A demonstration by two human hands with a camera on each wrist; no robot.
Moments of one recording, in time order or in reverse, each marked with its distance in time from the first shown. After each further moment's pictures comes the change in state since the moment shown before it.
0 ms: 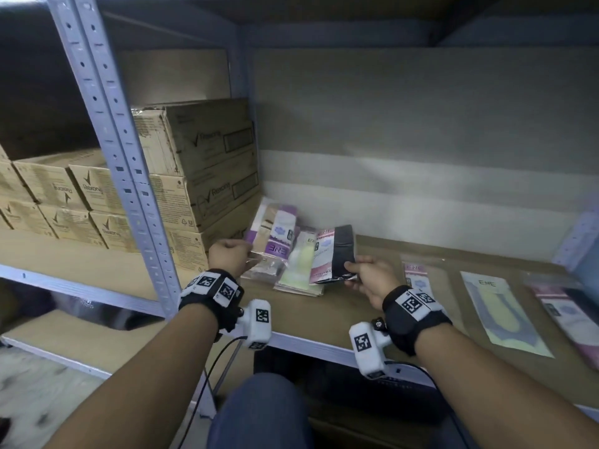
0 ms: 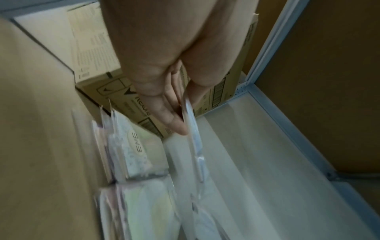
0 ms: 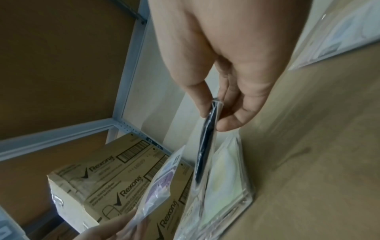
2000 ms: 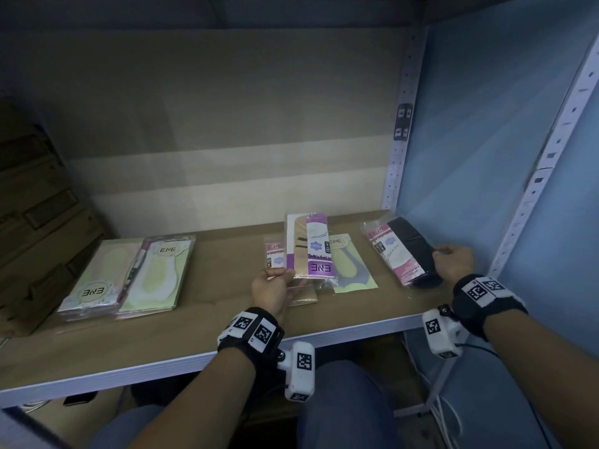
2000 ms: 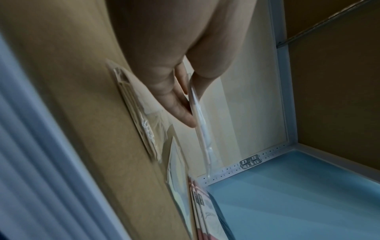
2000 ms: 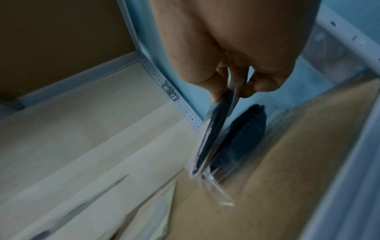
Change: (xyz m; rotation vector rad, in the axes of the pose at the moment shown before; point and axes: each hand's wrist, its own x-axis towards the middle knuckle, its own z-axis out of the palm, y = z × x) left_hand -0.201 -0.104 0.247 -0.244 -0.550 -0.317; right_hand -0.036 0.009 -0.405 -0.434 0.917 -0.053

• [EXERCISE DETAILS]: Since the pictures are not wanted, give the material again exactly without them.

• [SOLUTION FOR THIS TASK]:
A demonstration by two human hands with a camera on each wrist; no robot.
Moments of one recording, in time order or in reverse, each marked with its distance in time from the first shown. After each further moment's pictures comes the change in state since the moment shown before it.
0 ms: 
0 ms: 
0 ms: 
2000 ms: 
2000 ms: 
2000 ms: 
Change: (xyz m; rotation vector rad, in the axes of the pose at the moment shown before; point and axes: each hand's wrist, its own x-axis towards the middle knuckle, its own z-axis out of the palm, y = z × x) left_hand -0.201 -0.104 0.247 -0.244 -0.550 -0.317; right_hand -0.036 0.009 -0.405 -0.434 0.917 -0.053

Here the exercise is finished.